> Directions for this task:
Print, exactly as written, every line from the first line of the records below through the line containing "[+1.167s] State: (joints", and nothing further.

> Items from a dataset:
-*-*-
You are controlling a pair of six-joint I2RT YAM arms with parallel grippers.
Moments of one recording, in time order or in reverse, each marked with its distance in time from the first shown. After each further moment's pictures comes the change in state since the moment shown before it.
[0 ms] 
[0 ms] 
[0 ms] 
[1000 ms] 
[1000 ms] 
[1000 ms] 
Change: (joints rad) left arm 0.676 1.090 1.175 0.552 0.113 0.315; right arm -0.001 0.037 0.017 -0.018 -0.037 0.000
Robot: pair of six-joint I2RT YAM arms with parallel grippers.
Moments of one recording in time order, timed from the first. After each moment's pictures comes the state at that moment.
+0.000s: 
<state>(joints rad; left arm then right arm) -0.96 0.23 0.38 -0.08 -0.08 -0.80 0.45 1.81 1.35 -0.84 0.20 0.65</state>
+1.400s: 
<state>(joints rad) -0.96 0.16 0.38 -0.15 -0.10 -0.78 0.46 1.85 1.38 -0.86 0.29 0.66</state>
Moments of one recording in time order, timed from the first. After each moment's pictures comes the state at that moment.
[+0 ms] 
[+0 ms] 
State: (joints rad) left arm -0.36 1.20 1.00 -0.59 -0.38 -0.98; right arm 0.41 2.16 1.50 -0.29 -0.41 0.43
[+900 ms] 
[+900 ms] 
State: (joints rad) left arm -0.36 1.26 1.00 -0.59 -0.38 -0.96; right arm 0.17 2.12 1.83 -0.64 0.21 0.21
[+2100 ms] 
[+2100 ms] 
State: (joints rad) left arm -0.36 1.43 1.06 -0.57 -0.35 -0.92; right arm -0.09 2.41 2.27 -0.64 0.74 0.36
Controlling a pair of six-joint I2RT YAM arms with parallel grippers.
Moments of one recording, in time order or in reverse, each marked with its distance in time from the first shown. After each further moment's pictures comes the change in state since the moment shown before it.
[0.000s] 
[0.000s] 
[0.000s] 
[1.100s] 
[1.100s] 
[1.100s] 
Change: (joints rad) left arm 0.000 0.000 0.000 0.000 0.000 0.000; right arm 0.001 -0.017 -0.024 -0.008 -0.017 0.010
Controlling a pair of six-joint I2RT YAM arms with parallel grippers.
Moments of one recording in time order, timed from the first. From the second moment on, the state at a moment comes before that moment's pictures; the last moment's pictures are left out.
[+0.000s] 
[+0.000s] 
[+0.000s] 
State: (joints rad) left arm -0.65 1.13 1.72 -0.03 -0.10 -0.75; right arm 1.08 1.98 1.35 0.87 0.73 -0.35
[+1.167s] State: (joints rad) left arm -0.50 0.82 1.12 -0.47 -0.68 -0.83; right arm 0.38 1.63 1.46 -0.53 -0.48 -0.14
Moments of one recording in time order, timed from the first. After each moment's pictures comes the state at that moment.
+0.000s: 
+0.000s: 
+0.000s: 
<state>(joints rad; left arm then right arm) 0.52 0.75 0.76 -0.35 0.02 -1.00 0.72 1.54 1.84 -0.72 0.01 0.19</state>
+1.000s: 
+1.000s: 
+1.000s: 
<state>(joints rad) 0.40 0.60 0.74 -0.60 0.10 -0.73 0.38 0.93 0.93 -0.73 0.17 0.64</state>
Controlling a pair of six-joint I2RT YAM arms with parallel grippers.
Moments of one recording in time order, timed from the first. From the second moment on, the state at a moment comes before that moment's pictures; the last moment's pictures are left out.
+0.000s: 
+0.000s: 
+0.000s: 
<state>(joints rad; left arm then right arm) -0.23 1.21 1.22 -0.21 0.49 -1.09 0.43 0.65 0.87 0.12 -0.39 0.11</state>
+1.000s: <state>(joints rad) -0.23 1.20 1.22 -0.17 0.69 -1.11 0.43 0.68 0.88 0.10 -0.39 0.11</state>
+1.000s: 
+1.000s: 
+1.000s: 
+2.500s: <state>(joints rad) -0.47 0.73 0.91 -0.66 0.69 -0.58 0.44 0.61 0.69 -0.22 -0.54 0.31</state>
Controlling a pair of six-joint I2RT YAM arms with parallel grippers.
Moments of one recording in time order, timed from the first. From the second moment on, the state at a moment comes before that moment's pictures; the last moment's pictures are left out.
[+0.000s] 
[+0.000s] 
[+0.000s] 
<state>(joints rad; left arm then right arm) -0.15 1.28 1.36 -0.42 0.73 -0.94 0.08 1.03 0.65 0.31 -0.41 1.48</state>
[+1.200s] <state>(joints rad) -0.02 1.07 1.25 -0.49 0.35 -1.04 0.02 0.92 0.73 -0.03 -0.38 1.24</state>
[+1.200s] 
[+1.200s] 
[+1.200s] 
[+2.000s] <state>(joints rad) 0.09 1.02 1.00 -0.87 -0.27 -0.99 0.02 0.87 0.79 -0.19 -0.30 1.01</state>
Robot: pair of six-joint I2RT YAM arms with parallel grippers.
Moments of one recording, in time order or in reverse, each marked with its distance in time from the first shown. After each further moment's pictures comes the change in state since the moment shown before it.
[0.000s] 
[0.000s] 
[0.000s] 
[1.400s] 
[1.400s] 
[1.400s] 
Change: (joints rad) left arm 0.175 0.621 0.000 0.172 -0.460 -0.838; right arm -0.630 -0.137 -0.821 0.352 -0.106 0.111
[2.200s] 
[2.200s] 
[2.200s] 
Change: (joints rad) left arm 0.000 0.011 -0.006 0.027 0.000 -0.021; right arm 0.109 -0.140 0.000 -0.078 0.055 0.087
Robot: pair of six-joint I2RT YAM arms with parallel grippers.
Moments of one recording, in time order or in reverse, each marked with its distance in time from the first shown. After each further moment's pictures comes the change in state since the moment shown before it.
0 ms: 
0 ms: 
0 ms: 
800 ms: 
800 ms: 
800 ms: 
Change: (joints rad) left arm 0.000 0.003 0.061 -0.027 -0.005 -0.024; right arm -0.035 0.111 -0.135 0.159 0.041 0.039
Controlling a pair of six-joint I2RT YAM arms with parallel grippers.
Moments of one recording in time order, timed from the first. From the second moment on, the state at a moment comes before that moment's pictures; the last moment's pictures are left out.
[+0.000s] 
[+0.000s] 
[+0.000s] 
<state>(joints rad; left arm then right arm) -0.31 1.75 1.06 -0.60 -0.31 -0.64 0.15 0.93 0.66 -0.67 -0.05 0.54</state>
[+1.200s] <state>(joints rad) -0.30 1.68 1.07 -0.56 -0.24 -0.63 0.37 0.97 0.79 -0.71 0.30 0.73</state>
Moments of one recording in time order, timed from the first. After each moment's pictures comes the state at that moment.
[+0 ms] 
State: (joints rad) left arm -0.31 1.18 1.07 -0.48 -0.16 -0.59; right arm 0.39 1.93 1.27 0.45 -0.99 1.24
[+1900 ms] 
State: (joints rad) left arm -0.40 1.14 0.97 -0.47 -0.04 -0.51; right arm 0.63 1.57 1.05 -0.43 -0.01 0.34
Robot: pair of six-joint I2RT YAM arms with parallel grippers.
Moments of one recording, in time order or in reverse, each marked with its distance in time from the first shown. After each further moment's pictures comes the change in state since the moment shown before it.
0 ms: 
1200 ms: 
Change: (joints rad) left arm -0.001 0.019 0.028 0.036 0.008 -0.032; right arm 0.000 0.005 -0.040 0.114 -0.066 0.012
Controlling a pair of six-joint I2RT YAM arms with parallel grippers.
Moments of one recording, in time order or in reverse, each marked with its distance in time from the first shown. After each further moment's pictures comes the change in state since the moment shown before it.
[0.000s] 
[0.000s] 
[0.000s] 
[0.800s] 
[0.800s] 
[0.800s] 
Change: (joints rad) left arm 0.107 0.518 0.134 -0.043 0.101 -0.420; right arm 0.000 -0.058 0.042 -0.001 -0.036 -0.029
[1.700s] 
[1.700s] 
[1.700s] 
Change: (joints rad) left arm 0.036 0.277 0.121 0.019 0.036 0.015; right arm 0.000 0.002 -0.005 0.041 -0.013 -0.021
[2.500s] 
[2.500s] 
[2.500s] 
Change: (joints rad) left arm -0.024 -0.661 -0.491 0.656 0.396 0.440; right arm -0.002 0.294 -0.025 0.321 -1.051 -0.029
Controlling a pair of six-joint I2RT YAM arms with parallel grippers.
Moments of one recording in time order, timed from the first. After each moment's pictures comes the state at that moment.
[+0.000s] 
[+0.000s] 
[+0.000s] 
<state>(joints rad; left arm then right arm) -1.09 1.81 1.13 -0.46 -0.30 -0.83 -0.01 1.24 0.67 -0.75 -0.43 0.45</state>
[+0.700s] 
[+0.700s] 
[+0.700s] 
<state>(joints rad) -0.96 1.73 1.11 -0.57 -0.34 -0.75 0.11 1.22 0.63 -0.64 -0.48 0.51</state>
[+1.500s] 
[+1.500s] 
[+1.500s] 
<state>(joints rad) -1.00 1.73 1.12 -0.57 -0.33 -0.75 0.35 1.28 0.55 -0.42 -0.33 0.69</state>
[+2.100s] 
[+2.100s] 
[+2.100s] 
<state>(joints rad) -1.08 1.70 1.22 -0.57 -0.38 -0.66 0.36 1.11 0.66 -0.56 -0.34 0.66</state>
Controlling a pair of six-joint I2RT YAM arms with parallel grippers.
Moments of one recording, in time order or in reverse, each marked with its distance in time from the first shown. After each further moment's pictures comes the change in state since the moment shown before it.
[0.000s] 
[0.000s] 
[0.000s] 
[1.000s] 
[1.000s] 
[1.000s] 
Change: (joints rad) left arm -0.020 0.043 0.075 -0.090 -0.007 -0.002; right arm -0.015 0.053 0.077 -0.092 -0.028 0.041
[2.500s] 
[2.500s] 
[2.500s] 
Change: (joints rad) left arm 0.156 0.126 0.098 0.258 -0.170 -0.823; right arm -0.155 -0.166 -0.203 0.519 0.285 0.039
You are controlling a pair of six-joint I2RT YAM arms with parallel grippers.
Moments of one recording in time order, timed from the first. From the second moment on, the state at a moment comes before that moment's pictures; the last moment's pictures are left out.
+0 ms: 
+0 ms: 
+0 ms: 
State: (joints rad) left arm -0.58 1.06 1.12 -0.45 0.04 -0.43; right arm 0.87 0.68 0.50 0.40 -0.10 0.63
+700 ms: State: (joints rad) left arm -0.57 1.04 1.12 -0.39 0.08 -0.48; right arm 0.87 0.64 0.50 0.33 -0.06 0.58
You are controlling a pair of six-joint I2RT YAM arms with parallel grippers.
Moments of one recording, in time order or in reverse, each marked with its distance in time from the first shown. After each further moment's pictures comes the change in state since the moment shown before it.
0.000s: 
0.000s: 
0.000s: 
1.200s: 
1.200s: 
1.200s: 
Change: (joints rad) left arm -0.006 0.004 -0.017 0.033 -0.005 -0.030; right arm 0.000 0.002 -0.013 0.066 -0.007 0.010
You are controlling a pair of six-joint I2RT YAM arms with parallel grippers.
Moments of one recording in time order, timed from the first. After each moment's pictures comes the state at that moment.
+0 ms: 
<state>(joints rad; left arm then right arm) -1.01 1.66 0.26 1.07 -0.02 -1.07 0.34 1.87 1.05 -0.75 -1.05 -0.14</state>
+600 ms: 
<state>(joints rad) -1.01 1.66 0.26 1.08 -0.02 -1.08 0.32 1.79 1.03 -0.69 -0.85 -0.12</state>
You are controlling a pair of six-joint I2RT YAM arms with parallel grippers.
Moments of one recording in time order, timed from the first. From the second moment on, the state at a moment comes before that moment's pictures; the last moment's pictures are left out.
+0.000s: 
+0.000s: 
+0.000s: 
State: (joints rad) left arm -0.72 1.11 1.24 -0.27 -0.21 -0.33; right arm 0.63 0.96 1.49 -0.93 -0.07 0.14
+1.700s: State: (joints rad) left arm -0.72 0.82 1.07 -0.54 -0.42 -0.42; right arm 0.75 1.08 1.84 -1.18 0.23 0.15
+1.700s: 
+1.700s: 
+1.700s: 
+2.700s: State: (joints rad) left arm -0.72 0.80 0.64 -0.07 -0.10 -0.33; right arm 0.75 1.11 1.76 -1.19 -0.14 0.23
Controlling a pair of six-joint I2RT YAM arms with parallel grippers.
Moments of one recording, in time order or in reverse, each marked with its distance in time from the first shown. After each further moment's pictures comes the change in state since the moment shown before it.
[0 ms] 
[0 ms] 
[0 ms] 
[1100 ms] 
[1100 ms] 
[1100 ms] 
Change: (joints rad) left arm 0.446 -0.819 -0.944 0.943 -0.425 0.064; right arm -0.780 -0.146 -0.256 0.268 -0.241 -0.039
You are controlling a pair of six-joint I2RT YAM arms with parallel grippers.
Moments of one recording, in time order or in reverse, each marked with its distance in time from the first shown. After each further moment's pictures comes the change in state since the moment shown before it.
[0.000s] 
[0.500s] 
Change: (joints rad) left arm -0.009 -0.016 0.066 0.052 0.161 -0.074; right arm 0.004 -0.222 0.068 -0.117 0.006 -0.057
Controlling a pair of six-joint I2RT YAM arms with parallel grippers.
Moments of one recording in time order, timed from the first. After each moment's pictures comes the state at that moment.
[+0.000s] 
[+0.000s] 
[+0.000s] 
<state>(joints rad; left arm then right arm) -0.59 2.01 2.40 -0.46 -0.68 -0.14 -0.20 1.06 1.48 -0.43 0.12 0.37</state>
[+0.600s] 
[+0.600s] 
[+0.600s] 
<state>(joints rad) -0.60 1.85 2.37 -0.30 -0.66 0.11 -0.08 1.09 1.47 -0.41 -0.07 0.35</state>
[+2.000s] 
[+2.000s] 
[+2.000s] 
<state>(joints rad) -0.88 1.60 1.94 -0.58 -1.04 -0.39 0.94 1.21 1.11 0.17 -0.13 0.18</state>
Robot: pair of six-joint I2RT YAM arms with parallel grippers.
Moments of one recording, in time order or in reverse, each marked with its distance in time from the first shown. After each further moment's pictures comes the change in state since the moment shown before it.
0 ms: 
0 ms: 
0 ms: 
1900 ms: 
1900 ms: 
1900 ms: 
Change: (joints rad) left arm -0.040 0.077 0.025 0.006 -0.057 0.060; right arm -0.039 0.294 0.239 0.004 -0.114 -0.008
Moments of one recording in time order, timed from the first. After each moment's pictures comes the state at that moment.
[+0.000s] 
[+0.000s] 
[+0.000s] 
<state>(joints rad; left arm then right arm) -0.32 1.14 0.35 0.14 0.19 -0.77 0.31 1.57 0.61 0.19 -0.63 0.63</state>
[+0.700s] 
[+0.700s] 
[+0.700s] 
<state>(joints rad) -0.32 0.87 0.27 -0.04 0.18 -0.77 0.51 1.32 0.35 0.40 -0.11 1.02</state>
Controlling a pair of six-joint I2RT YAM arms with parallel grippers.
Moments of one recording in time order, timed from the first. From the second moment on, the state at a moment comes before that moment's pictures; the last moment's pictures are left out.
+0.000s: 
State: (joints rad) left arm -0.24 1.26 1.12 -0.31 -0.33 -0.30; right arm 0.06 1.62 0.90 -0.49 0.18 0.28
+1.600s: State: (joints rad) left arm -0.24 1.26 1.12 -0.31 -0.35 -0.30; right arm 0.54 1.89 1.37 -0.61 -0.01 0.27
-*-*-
> Reply:
You are controlling a pair of six-joint I2RT YAM arms with parallel grippers.
Moments of one recording, in time order or in reverse, each marked with its distance in time from the first shown. After each further moment's pictures comes the change in state since the moment shown before it.
[0 ms] 
[0 ms] 
[0 ms] 
[1000 ms] 
[1000 ms] 
[1000 ms] 
Change: (joints rad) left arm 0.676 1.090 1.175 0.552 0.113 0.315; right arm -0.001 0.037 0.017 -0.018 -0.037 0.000
Robot: pair of six-joint I2RT YAM arms with parallel grippers.
Moments of one recording in time order, timed from the first. After each moment's pictures comes the state at that moment.
+0.000s: 
<state>(joints rad; left arm then right arm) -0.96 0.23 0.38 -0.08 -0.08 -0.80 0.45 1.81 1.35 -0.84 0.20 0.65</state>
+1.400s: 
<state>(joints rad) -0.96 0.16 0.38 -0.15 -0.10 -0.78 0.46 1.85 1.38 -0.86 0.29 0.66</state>
Moments of one recording in time order, timed from the first. After each moment's pictures comes the state at that moment.
[+0 ms] 
[+0 ms] 
State: (joints rad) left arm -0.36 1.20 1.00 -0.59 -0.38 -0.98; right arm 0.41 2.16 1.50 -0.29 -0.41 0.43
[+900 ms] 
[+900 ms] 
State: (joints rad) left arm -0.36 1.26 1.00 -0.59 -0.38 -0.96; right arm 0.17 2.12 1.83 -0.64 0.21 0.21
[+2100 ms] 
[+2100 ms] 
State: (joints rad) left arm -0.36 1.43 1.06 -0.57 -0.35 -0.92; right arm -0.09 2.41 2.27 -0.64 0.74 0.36
Controlling a pair of six-joint I2RT YAM arms with parallel grippers.
Moments of one recording, in time order or in reverse, each marked with its distance in time from the first shown. After each further moment's pictures comes the change in state since the moment shown before it.
[0.000s] 
[0.000s] 
[0.000s] 
[1.100s] 
[1.100s] 
[1.100s] 
Change: (joints rad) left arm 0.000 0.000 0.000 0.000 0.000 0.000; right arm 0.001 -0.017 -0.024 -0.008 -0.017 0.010
Controlling a pair of six-joint I2RT YAM arms with parallel grippers.
Moments of one recording in time order, timed from the first. From the second moment on, the state at a moment comes before that moment's pictures; the last moment's pictures are left out.
[+0.000s] 
[+0.000s] 
[+0.000s] 
State: (joints rad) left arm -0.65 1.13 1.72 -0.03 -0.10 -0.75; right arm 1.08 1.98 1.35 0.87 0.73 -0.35
[+1.167s] State: (joints rad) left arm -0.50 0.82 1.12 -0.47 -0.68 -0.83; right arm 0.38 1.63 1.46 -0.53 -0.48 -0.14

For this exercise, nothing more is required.